Schuette’s equal protection challenge posed a tougher issue. He argued the policy discriminated against married employees — who can only offer eligibility to their spouses and no one else — and against employees who might want to share benefits with a cohabiting parent or sibling. There was no rational basis, the attorney general argued, for drawing the eligibility line where the Civil Service Commission had.
Since neither marital status nor blood relation has been identified as a classification subject to heightened scrutiny by courts, the panel applied the deferential standard of rational basis review to the beneficiary policy. In other words, the burden fell on the attorney general to prove that it lacked any rational basis at all — a tall order.

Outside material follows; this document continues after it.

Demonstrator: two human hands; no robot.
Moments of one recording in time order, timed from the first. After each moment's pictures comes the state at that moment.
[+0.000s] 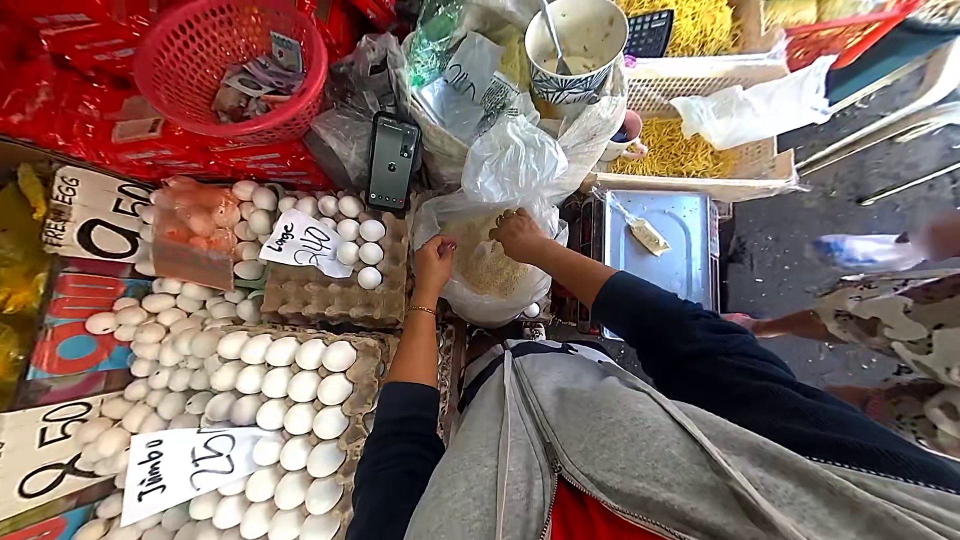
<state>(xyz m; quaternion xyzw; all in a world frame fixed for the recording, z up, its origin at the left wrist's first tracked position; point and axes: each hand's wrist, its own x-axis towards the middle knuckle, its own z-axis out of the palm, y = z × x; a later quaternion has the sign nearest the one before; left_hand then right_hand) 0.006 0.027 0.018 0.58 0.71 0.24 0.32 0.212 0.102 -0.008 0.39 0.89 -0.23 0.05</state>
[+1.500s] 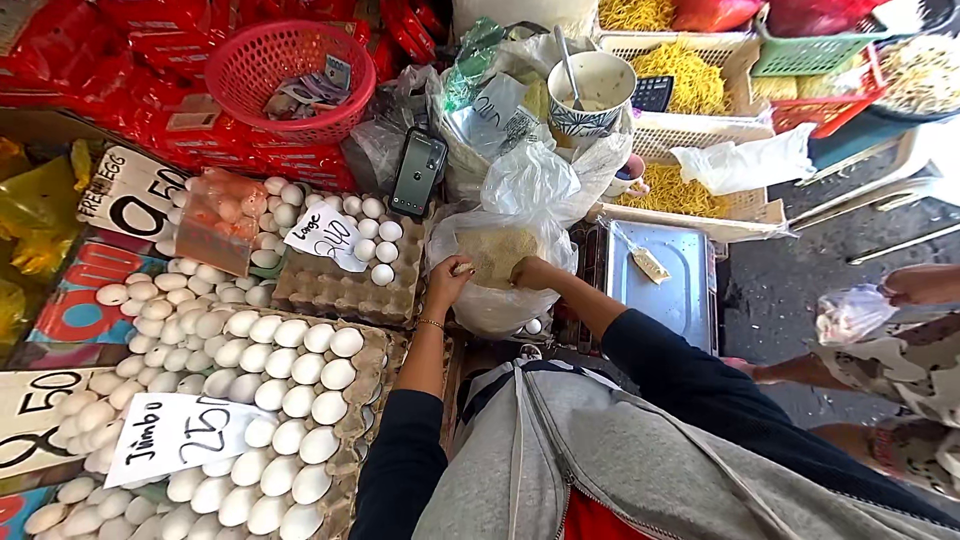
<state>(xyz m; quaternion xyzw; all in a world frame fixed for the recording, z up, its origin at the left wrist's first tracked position) 0.007 -0.009 0.007 0.53 0.70 0.28 0.39 0.235 0.078 -0.034 0.39 0.80 -0.46 0.06</state>
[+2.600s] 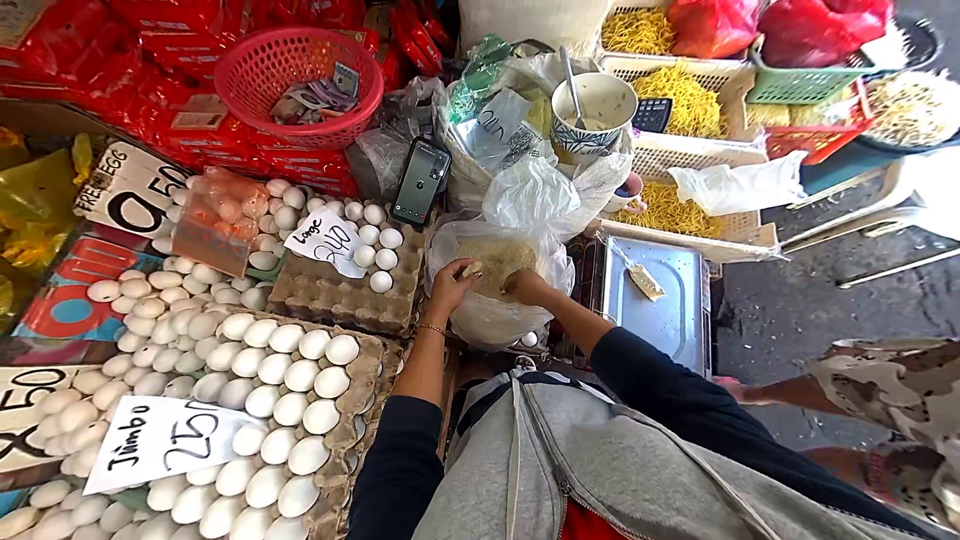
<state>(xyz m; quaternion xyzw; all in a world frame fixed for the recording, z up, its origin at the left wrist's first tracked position) 0.017 0.003 0.011 0.52 0.65 0.34 0.43 0.226 0.073 -0.041 0.43 0.78 -0.45 0.02</state>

“Quite bluntly,” wrote the majority, “we agree wholeheartedly that those restrictions strike us as absurd and unfair. The restrictions excluding married employees from sharing their benefits with persons other than their spouses and excluding employees from sharing their benefits with blood relatives strike us as ridiculous.” A state employee could sign up his fraternity brother roommate, but not his biological brother who might be rooming with him, the panel noted.
But ridiculous does not equal unconstitutional, said the court.
“Defendant’s policy was crafted through negotiation and bargaining with the unions, and pursuant to the negotiations the policy excluded married persons and close relatives,” the panel found. “The exclusion of the cited groups from the OEAI benefits policy does not clearly demonstrate that the policy is arbitrary or unrelated to the state’s interests. The policy appears to serve the negotiated, bargained-for needs of the individuals affected, and so we conclude that the policy passes muster under rational basis scrutiny.”
The panel added, “We do hope, however, that defendants will see fit and be able to strengthen the policy by eliminating the exceptions we have discussed.”
Rejecting the attorney general’s argument that the Civil Service Commission exceeded its constitutional authority to set government employee compensation, the court found that the benefits in question fall within the scope of its powers, absent a statutory definition of “compensation” to the contrary.
In dissent, Judge Michael J. Riordan argued, “Despite the attorney general’s contention that the proffered reasons were illogical, the trial court performed no inquiry into whether they were supported by anything, even if debatable, in the record. Instead, the trial court simply adopted the proffered justifications as being factual.” The conclusion, for Riordan, naturally followed: “Equal protection is not achieved through the indiscriminate imposition of inequalities. Respect for this principle explains why laws singling out a certain class of citizens for disfavored legal status, or general hardship, are rare.”
The majority opinion, in pointing to the policy’s emergence out of negotiations between state employee unions and the Civil Service Commission, might, however, offer clues as to the rationale for its adoption. In response to expansive demands from the unions, the Commission might have been amenable to a more tailored approach that would extend coverage to employees’ significant others — the group of beneficiaries of greatest interest to the unions — without creating an open-ended and potentially very expensive eligibility standard.
Schuette’s office is not content to give the Court of Appeals the final word, telling the Detroit News the day after the ruling, “This is an important case, and we will appeal to the Michigan Supreme Court.”